Problem details: Scan the records and identify every line in which the string "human" occurs, then return those lines.

Available records:
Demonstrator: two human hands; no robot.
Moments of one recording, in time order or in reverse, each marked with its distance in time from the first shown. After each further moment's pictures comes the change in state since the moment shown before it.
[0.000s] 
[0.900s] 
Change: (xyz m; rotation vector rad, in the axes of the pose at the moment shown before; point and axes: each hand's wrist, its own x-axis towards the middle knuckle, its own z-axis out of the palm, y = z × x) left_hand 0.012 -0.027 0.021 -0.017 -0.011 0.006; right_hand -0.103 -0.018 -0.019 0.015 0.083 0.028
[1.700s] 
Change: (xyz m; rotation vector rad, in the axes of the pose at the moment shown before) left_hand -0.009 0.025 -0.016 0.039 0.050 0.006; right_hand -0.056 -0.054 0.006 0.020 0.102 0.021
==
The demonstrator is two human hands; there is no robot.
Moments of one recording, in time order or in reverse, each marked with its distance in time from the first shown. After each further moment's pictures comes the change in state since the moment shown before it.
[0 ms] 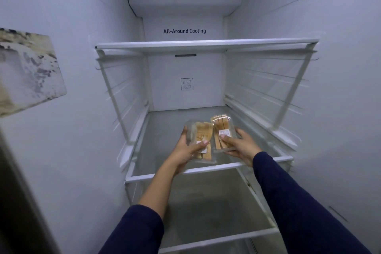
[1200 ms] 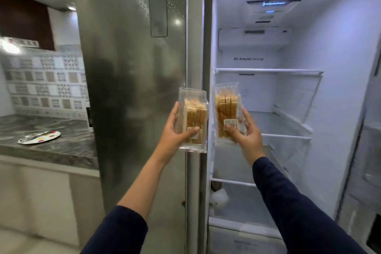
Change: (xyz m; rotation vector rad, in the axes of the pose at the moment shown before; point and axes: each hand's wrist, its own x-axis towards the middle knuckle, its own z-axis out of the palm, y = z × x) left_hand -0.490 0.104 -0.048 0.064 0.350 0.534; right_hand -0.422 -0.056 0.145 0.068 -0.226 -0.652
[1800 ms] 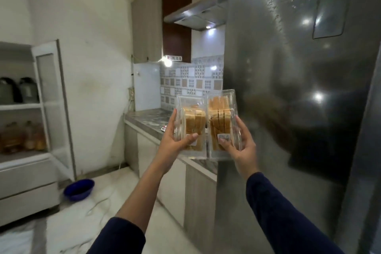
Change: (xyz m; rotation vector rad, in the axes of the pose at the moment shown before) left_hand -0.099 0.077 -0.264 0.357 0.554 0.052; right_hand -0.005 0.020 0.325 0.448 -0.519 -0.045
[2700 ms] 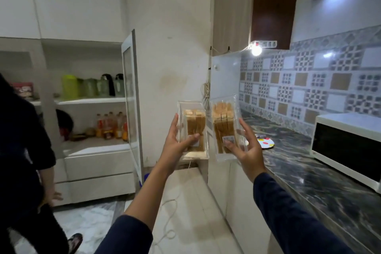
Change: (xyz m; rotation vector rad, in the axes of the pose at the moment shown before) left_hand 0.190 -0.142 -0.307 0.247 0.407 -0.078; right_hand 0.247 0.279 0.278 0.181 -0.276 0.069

Response:
Demonstrator: two human hands; no robot.
The demonstrator is two human hands; there is no robot.

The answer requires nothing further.